Thanks for the test.

This revision is now accepted and ready to land.May 13 2021, 1:02 PM

@craig.topper ?

LGTM.

Thanks for taking a look!

Hmm, looks like i might also need at least the "[shifty] count leading zeros" variation of this.

... and i guess it might be an extension of recognizeShiftUntilBitTest().

LGTM

Thank you for the review!

I plan to hopefully look into the next idiom soon after.

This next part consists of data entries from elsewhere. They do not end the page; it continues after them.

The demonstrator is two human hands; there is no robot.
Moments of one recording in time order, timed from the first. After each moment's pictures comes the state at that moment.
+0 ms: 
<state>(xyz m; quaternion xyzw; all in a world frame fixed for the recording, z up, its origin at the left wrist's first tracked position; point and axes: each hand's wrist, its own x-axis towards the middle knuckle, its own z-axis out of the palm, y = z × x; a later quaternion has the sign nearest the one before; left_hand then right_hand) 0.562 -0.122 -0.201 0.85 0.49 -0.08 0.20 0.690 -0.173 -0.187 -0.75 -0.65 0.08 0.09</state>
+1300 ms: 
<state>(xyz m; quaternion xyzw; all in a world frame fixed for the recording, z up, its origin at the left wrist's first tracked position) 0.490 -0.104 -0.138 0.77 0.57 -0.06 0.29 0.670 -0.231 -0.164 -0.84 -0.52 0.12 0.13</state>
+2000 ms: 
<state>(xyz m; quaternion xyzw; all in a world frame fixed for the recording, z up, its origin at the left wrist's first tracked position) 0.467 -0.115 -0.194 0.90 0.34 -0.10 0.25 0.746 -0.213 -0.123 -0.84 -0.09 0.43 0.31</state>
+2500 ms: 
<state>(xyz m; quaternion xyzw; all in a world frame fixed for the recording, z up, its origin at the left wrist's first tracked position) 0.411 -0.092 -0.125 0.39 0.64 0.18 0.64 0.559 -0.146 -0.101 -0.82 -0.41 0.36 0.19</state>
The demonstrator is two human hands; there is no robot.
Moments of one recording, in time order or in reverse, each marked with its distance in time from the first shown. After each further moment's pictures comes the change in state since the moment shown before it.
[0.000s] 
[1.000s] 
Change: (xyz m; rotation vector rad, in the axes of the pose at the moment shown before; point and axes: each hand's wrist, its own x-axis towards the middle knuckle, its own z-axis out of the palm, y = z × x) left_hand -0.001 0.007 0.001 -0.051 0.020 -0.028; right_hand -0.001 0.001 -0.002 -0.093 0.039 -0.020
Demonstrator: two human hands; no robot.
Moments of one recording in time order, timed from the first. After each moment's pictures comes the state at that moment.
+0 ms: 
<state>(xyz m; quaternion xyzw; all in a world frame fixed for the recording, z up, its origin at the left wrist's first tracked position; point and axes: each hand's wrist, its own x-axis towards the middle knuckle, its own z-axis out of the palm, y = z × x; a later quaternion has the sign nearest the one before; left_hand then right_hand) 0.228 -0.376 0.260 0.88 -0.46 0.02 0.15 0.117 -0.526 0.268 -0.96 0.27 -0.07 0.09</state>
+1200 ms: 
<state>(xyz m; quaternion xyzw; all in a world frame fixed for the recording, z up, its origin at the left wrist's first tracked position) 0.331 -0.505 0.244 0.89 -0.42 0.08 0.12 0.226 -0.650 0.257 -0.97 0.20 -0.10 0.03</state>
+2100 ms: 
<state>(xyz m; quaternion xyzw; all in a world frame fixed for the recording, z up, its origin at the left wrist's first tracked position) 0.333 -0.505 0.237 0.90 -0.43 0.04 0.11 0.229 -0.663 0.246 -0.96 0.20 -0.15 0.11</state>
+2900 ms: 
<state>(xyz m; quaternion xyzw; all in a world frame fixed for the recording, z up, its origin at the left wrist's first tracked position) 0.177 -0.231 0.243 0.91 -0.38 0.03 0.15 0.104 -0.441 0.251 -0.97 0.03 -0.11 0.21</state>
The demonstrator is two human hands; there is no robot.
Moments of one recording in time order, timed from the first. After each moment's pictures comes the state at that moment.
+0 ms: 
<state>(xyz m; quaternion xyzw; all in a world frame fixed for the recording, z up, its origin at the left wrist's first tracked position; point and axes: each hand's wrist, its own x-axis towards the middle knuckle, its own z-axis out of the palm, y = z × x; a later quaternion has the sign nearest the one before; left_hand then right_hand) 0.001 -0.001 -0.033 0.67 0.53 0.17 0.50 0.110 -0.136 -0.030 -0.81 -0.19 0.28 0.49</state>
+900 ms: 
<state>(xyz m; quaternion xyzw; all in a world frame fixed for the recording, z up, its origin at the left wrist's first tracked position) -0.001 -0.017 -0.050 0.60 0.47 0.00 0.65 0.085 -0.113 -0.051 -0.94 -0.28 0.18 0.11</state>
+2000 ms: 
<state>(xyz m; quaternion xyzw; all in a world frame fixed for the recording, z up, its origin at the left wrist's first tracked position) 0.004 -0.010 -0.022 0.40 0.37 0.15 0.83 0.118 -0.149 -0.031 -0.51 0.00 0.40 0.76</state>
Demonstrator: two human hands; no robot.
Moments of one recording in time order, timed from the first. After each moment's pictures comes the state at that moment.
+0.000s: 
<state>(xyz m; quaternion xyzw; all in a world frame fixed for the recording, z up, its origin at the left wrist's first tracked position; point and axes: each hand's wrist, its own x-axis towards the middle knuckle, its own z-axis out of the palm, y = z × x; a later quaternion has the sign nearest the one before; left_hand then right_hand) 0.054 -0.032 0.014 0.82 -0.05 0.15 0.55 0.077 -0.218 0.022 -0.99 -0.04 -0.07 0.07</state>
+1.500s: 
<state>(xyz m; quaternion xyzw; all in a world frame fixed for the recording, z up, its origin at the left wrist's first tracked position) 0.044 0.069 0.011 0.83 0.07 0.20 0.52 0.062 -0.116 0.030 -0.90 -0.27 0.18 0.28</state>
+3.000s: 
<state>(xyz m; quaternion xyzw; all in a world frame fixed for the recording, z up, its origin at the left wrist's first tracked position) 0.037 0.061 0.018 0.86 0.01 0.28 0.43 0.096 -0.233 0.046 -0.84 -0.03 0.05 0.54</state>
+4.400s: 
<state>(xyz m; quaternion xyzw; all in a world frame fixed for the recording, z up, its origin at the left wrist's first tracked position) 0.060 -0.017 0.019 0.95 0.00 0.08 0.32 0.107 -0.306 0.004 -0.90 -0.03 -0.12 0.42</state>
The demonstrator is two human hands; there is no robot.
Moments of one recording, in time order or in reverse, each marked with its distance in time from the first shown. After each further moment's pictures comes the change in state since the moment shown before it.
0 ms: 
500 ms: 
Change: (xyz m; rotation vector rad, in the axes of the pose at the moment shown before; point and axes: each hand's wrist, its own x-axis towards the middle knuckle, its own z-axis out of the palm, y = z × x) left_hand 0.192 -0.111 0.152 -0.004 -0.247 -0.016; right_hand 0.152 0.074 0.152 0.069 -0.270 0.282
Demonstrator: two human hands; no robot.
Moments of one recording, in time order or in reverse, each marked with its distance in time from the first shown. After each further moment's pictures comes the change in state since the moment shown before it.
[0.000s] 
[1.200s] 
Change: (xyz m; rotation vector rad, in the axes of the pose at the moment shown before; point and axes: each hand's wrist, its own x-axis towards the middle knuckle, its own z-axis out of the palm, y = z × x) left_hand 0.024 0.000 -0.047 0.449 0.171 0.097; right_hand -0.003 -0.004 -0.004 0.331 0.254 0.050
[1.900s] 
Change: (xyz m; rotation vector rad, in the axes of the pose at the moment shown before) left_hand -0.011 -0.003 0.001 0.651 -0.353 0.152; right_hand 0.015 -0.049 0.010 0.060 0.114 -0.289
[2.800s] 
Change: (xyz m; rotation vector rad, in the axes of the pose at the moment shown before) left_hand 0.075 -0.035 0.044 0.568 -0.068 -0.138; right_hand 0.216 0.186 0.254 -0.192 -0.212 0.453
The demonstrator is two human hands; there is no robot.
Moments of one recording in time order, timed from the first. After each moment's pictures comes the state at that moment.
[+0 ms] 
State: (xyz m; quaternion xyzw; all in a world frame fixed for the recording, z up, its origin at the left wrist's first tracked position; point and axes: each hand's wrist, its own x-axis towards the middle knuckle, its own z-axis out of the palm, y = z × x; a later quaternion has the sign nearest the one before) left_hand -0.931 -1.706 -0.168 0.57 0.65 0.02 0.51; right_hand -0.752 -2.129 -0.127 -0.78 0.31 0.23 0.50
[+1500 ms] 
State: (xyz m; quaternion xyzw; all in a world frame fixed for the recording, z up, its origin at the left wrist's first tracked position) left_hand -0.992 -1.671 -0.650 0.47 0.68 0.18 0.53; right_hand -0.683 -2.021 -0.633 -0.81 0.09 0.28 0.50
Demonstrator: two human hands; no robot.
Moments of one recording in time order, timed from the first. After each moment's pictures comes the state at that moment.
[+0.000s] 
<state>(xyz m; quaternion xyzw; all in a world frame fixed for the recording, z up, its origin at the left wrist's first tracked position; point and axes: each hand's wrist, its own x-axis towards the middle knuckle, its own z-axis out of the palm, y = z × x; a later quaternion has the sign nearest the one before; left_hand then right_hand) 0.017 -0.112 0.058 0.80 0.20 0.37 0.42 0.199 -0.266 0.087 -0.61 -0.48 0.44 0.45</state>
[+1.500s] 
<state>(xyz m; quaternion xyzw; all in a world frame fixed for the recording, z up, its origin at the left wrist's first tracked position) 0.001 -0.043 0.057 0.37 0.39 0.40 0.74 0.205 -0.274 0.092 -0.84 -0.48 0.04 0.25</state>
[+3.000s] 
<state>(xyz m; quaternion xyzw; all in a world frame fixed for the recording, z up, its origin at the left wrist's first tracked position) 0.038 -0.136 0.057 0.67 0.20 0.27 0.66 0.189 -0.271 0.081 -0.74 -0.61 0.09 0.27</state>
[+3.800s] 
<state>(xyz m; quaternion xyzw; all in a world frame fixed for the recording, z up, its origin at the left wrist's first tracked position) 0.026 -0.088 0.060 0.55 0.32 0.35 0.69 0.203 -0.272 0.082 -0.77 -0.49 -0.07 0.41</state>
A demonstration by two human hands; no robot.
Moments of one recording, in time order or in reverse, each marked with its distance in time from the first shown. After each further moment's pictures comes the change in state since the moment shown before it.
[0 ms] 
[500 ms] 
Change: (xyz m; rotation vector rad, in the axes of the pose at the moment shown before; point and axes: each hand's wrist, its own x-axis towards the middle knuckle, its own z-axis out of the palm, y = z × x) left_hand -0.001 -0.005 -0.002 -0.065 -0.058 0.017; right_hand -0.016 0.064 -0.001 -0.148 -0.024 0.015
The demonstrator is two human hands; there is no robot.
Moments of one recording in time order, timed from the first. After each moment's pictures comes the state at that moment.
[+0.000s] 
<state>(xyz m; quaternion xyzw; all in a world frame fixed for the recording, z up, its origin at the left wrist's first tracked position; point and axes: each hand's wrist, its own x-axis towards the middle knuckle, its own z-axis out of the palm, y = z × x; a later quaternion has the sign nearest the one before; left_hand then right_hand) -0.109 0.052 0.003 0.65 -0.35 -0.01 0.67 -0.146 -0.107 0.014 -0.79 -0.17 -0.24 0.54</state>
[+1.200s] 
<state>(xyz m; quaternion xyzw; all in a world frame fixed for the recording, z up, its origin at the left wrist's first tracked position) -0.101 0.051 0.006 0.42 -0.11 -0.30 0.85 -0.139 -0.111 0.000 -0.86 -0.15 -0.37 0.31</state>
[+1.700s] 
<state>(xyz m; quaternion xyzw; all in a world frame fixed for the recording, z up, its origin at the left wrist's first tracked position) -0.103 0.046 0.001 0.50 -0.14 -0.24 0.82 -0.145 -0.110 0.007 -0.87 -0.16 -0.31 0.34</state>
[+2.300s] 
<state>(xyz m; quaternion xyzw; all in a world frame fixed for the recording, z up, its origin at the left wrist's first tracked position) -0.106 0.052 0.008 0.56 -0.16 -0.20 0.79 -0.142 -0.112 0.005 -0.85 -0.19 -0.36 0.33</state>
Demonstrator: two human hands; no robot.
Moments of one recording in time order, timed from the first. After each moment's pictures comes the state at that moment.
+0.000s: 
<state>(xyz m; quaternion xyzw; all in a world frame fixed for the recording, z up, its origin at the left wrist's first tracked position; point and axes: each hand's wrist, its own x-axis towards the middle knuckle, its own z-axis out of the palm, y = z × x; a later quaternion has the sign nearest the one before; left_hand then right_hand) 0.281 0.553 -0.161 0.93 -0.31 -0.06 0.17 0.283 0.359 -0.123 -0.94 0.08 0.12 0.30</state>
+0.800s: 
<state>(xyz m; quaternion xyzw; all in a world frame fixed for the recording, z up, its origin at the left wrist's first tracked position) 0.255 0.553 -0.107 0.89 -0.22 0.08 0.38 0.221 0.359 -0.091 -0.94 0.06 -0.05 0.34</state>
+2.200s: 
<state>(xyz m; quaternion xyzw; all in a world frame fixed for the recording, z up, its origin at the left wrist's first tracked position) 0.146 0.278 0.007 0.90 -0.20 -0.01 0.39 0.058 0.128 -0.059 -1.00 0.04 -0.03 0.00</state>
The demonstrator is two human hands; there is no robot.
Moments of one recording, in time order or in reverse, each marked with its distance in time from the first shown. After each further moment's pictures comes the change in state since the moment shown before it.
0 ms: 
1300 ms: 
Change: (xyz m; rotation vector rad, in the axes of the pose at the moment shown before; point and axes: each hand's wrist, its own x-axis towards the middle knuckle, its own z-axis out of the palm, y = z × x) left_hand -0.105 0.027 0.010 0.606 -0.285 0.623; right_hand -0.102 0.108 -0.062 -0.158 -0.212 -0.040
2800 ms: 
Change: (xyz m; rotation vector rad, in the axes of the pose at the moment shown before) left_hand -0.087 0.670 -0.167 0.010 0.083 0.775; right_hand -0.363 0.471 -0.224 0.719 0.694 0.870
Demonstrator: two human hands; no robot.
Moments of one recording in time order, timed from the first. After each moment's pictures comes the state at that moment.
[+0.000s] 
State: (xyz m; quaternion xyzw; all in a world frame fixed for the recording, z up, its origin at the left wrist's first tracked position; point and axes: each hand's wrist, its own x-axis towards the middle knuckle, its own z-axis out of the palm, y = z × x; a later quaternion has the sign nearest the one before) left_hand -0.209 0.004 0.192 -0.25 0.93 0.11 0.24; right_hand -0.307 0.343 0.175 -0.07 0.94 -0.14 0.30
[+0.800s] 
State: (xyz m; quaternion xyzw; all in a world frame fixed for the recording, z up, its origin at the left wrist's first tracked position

This revision was landed with ongoing or failed builds.May 17 2021, 10:34 AM
This revision was automatically updated to reflect the committed changes.

Hi,

THere seems to be something problematic with this patch.
With

opt -enable-new-pm=0 -o /dev/null bbi-56362_2.ll -loop-idiom

I get

Instruction does not dominate all uses!
  %1 = load i16, i16* getelementptr inbounds ({ i16, i16 }, { i16, i16 }* @v_92, i32 0, i32 0), align 1
  %.numleadingzeros = call i16 @llvm.ctlz.i16(i16 %1, i1 false)
in function main

and with

opt -enable-new-pm=1 -o /dev/null bbi-56362_2.ll -loop-idiom

I get

opt: ../lib/Transforms/Scalar/LoopPassManager.cpp:253: auto llvm::FunctionToLoopPassAdaptor::run(llvm::Function &, llvm::FunctionAnalysisManager &)::(anonymous class)::operator()(llvm::StringRef, llvm::Any) const: Assertion `L->isRecursivelyLCSSAForm(LAR.DT, LI) && "Loops must remain in LCSSA form!"' failed.